Project titleSafeguarding regional food security under climate change impacts via mainstreaming nature-based solutions-centred adaptation strategies (NAFOS)
Year started2022
Duration2 years (October 1, 2022 – September 30, 2024); first no-cost extension: October 1, 2024 – March 31, 2025; second no-cost extension: April 1 – September 31, 2025
Countries involvedCambodia, India, New Zealand, Thailand, Vietnam, Singapore
Funding awardedUS$89,842
Funded byAsia‑Pacific Network for Global Change Research (APN)
Grant DOIhttps://doi.org/10.30852/p.22122
ProgramCollaborative Regional Research Programme (CRRP)

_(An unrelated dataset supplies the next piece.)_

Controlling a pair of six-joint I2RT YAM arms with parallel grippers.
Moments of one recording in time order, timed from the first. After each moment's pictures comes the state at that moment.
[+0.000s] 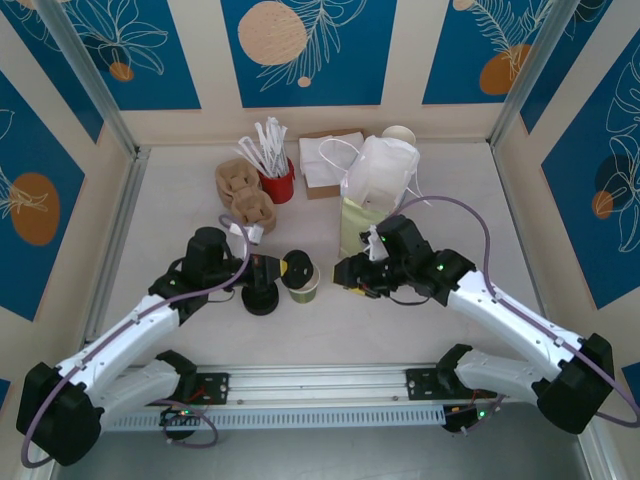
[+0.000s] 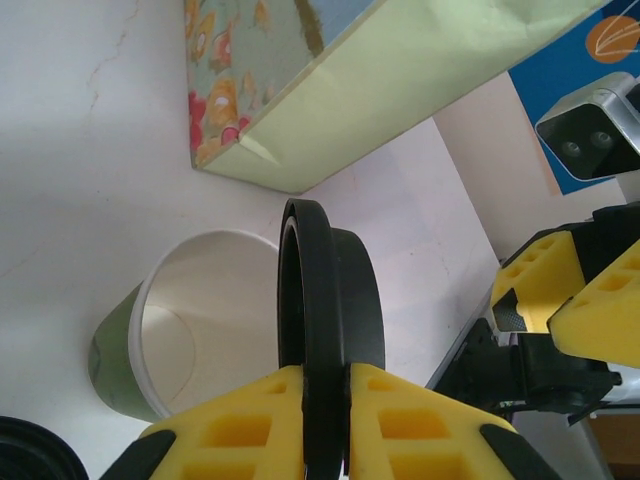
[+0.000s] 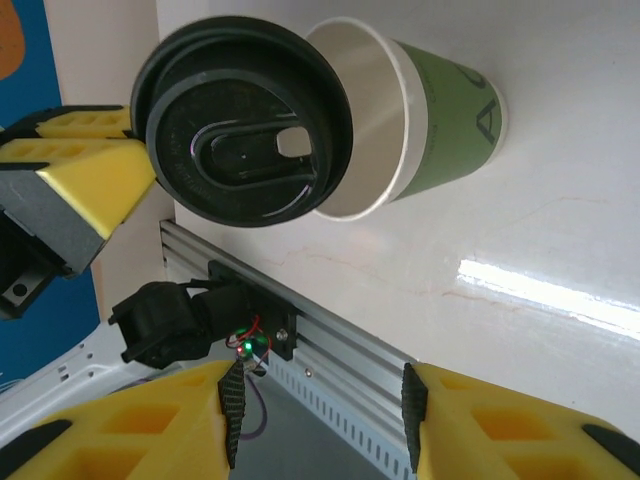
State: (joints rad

Project reference numberCRRP2022-04MY-Ho
Project leaderLoc Huu Ho (Asian Institute of Technology, Thailand)

Acknowledgements

This project was supported by the Asia-Pacific Network for Global Change Research (APN) under its Collaborative Regional Research Programme (CRRP). Acknowledgments go to Bethanna Jackson (Victoria University of Wellington, New Zealand), Edward Park (Nanyang Technological University, Singapore), Parmeshwar Udmale (Indian Institute of Technology Bombay, India), Pen Sytharith (Institute of Technology of Cambodia, Cambodia), Houng Peany (Institute of Technology of Cambodia, Cambodia), Long Phi Hoang (Vietnam National University, Hanoi, Vietnam), Thanh Van Pham Huynh (An Giang University, Vietnam), M.S. Shanmugam (Asian Institute of Technology, India), M.A. Mokbul (Asian Institute of Technology, Thailand), and Chloe Pottinger-Glass (Stockholm Environment Institute, Thailand).